The role of sport in regulating the body clock
Sport has a significant impact on our biological clock. Physical exercise stimulates the production of melatonin, the hormone that regulates our circadian rhythm. When we exercise, our bodies produce more melatonin, which helps us to fall asleep more easily and sleep more soundly. This is particularly useful when we travel across several time zones and our circadian rhythm is disrupted.
Scientific evidence
Several studies support the idea that sport can help combat jet lag. For example, a study published in the Journal of Physiology showed that exercise can reset the internal clock in mice.

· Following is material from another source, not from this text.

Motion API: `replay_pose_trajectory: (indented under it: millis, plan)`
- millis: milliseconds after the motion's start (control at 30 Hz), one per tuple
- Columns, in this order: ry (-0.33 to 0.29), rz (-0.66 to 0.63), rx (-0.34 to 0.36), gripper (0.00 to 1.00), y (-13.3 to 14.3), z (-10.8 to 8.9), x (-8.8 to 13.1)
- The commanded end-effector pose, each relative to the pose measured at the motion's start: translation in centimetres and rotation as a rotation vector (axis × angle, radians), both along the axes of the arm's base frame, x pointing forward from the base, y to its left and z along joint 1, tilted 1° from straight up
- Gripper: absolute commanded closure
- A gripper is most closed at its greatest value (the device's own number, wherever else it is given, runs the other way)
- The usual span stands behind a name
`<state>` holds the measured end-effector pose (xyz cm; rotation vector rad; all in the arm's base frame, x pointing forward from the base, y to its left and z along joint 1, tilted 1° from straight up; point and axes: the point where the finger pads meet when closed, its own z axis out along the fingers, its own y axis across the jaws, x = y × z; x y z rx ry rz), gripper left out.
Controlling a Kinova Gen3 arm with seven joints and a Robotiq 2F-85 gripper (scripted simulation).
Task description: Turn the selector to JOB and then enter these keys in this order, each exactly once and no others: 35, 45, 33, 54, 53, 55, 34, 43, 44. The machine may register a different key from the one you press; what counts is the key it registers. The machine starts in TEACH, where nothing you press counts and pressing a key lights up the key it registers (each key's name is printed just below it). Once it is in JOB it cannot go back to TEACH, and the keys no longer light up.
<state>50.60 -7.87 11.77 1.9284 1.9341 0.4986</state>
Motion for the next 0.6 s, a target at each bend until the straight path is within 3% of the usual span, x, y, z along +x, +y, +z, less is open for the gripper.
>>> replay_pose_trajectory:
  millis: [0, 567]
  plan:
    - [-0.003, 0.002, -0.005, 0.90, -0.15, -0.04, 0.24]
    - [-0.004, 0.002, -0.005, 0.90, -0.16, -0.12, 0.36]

Another study, published in the Journal of Clinical Endocrinology & Metabolism, found that exercise can increase melatonin production in humans, which can help reset the circadian clock.
Impact of exercise time
Interestingly, the time of day we exercise can also have an impact on our body clock. A 2019 study published in the Journal of Physiology found that exercising in the morning can advance our internal clock, while exercising in the evening can delay it. This suggests that the timing of exercise can be strategically used to help adjust our internal clock to a new time zone.
The importance of exercise intensity
The intensity of exercise can also play a role. Research published in theAmerican Journal of Physiology found that high-intensity exercise had a more significant effect on circadian rhythm than low-intensity exercise. This means that, to combat jet lag effectively, it may be more beneficial to do an intense workout rather than opt for light exercise.
These scientific findings reinforce the idea that sport can be a valuable tool in our fight against jet lag. By understanding how sport affects our biological clock, we can use it to our advantage to minimise the effects of jet lag.
FAQ
- Are all types of exercise effective in combating jet lag? No, not all exercise is equal when it comes to combating jet lag. Certain types of exercise, such as cardio, can be particularly beneficial.
- When should I exercise to help combat jet lag? The time of day at which you exercise can have a significant impact on your ability to combat jet lag. In general, it’s best to exercise in the morning in your new time zone.
- Can sport really stop jetlag? Yes, a great deal of research has shown that exercise can help to reset the circadian clock, thus helping to combat jet lag.